The U.N. World Food Program said Tuesday it will triple the number of people it is providing food and cash assistance to in northeastern Congo's Ituri province, which is facing inter-ethnic violence and an Ebola epidemic.
WFP said a resurgence of clashes between ethnic groups has claimed at least 160 lives in recent weeks and has forced tens of thousands of additional people — many of whom are malnourished — to flee their homes.
Ituri is one of two provinces in the grip of Congo's worst-ever Ebola outbreak, which has claimed more than 1,400 lives.
The U.N. food agency said it intends to expand the number of displaced people it is assisting in Ituri every month from 116,000 to 300,000.

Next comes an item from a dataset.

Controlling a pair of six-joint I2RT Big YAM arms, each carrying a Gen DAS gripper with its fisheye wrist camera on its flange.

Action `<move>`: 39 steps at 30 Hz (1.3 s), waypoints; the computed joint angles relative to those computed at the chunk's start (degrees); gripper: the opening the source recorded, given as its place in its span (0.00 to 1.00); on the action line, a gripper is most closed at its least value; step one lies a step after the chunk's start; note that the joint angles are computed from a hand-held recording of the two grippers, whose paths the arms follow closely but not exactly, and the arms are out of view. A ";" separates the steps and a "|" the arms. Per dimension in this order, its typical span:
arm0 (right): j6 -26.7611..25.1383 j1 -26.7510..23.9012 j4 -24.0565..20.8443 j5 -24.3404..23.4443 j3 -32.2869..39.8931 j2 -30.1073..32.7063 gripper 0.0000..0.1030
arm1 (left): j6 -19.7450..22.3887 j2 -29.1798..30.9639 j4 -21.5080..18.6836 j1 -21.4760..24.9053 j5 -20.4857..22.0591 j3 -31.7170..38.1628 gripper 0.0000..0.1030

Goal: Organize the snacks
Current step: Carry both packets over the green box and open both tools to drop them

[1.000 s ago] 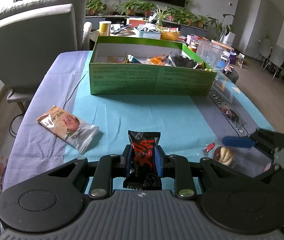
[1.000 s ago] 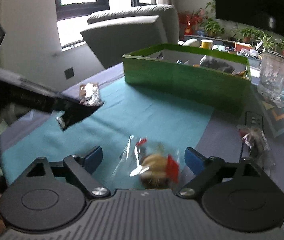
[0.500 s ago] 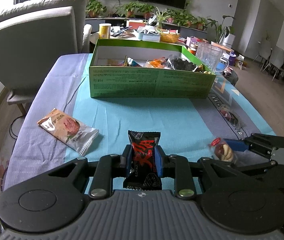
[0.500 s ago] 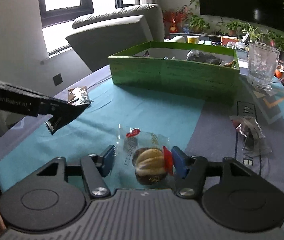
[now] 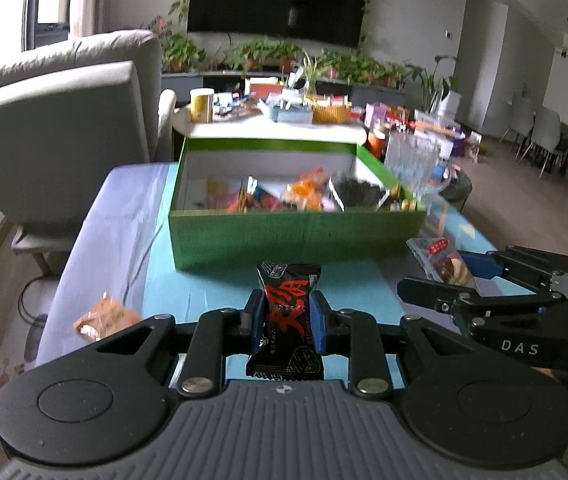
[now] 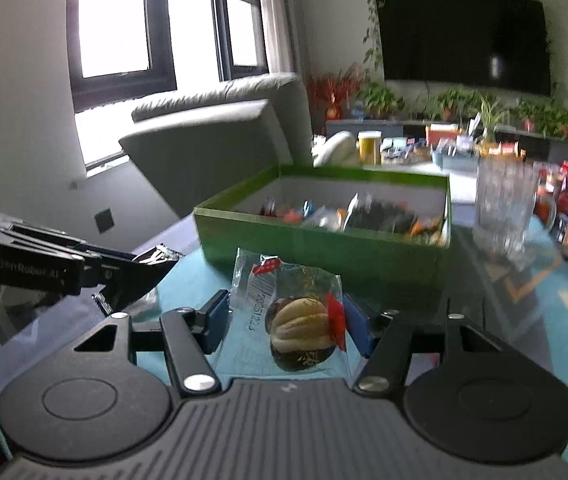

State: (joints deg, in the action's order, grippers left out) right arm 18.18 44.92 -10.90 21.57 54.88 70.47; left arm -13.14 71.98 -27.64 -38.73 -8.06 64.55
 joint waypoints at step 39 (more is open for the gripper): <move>0.59 -15.42 0.12 -9.71 13.59 14.49 0.57 | 0.96 24.43 -5.60 7.23 -3.30 24.02 0.33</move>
State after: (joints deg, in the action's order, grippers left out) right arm 18.77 29.49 -10.77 11.86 68.47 84.96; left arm -12.19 96.41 -33.24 -31.50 -11.36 88.57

"Our hearts go out to the latest victims of this senseless cruelty, most of them rural villagers who have had to run for their lives, with little or nothing, right at harvest time," WFP's Congo representative Claude Jibidar said in a statement. "Our ongoing relief operation in Ituri ... means we are ready and able to quickly scale up."
According to WFP, Congo is "the world's second-largest hunger crisis," with 13 million people not having a secure supply of food. This includes 5 million children "who are acutely malnourished," the agency said.
WFP said it plans to assist 5.2 million Congolese this year, the same number it helped in 2018.